In May, the CricSpike team also received a third-place prize in the 2016 Johns Hopkins Student Healthcare Design Competition, organized by the university's Center for Bioengineering Innovation and Design. This center is based within the Department of Biomedical Engineering, which is shared by the university's Whiting School of Engineering and its School of Medicine.
In addition, the students have worked with the staff of Johns Hopkins Technology Ventures in obtaining a provisional patent covering the design of their CricSpike components.
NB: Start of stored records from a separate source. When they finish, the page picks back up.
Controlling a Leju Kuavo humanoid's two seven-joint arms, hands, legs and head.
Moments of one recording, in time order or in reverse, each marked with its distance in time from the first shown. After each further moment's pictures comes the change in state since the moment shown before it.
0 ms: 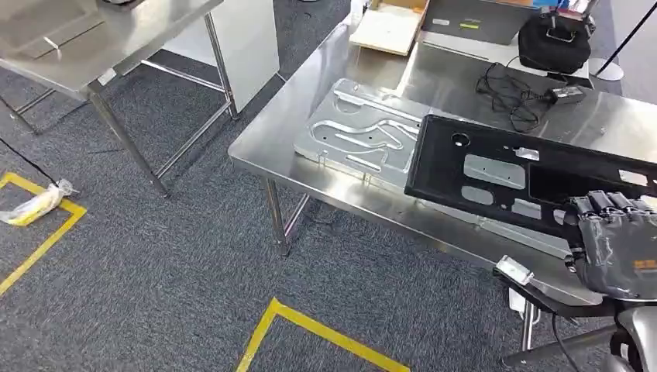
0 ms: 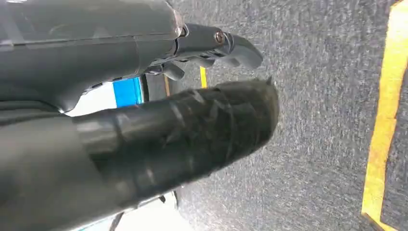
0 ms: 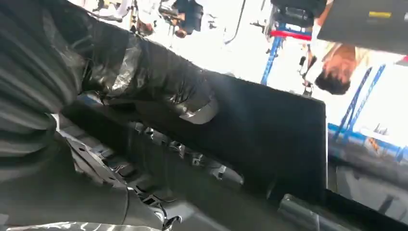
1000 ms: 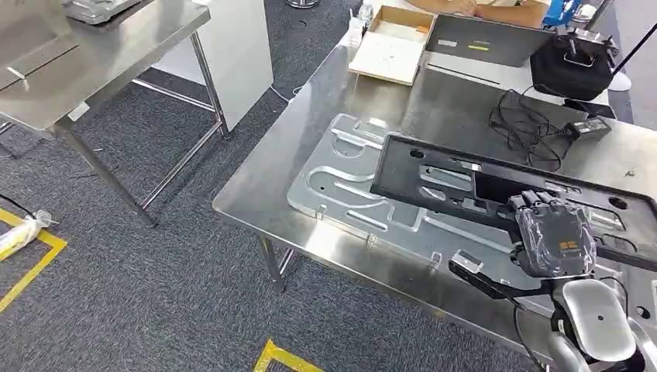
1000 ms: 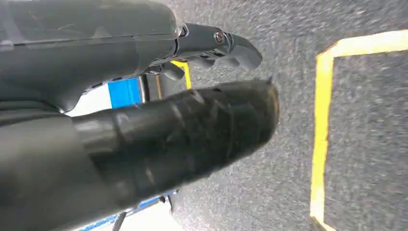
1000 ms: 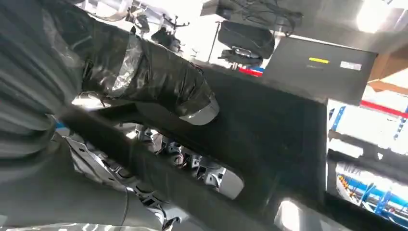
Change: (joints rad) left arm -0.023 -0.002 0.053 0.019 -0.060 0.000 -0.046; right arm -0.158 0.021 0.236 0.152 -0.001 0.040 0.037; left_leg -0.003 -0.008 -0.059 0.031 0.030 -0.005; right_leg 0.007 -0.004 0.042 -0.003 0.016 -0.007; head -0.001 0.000
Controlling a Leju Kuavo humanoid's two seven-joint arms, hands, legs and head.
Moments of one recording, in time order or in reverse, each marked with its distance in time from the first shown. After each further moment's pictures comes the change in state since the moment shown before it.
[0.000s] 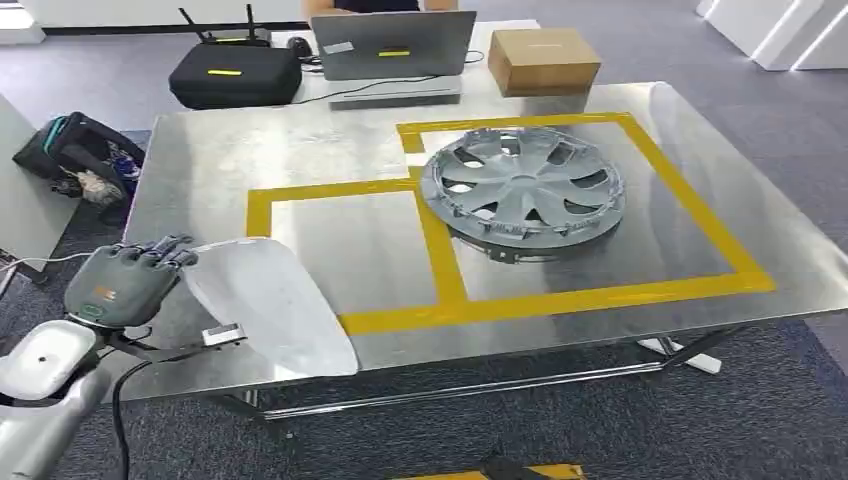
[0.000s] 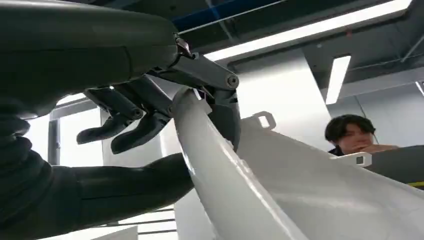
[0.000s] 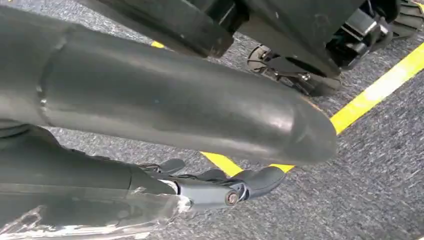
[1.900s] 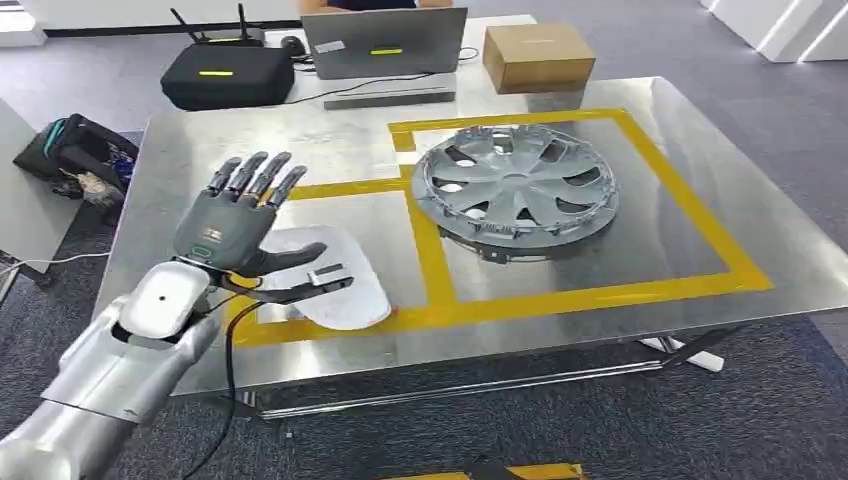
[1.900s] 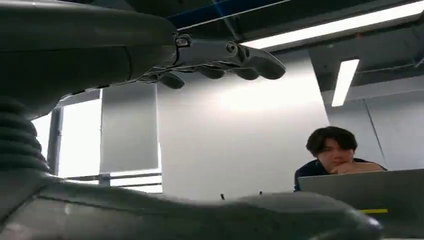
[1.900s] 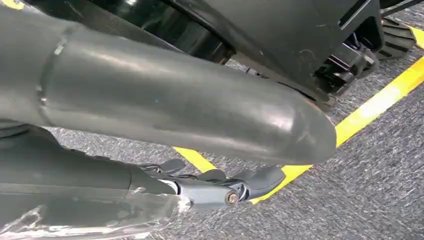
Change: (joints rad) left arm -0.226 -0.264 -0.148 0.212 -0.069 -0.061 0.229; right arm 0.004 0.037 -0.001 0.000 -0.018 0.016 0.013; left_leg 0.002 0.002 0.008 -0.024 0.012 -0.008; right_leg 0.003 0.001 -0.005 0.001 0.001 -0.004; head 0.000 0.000
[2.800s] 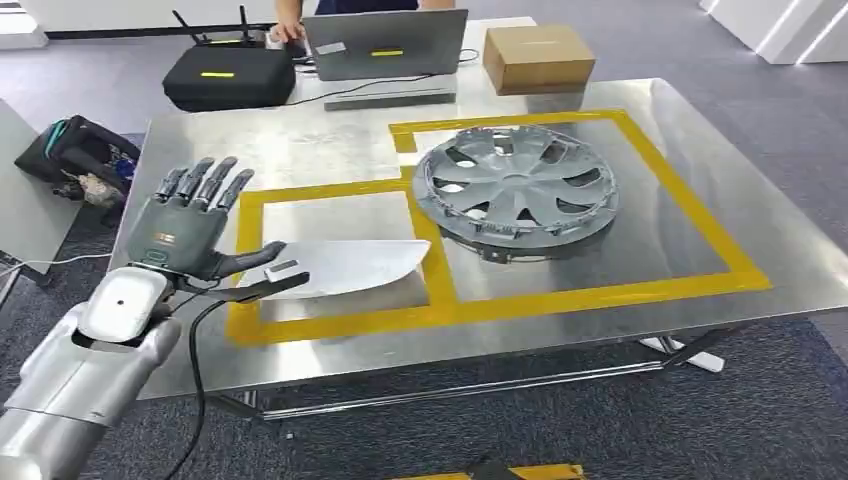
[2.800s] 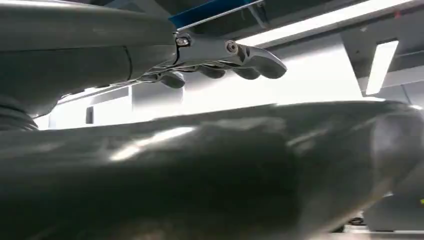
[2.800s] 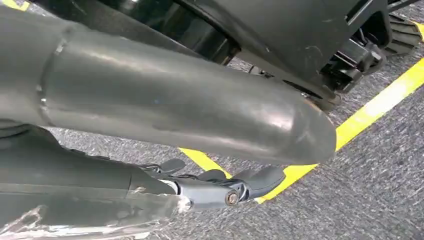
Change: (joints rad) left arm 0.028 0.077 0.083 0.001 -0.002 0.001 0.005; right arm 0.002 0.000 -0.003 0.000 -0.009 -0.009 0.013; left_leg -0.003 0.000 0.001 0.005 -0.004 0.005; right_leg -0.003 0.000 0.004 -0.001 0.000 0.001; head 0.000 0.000
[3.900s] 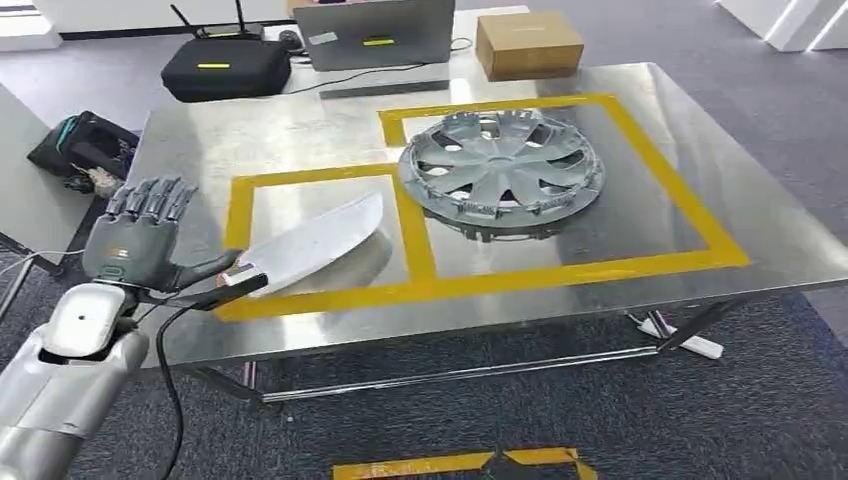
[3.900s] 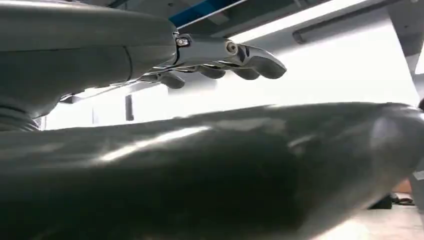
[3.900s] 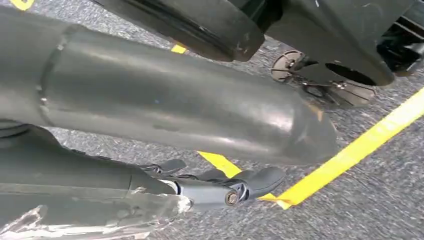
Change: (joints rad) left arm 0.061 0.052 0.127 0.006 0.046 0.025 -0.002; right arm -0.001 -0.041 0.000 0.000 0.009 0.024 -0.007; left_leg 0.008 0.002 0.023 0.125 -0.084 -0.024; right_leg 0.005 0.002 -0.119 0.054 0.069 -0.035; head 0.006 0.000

"The students did a great job," said military physician Gilman, the project's sponsor. "But the final prototype was still pretty rough. Relying on 3D printing techniques could only get them to a certain level. The next step in the development process would have to involve production of a more professional prototype."
Team member Qiuyin Ren of Westborough, Mass., a rising senior, said she and the other team members who will return to Johns Hopkins in the fall intend to build a more polished prototype during the coming school year. The student inventors hope a healthcare device maker eventually will license their design and incorporate it into an improved cricothyrotomy kit for combat areas.
In addition to Ren and team leader Spina, the students who worked on the CricSpike project were Ryan Walter of Pompano Beach, Fla.; Travis Wallace of Ellington, Conn.; Michael Good of Charlotte, N.C.; Himanshu Dashora of Powell, Ohio; Sondra Rahmeh of Austin, Texas; Jordan Kreger of Tecumseh, Mich.; and Ronak Mehta of Somerset, N.J.
Emergency physician Steven Tropello also provided assistance to the team and is included on the provisional patent. Robert H. Allen, a lecturer in the Department of Biomedical Engineering, served as the team's faculty sponsor.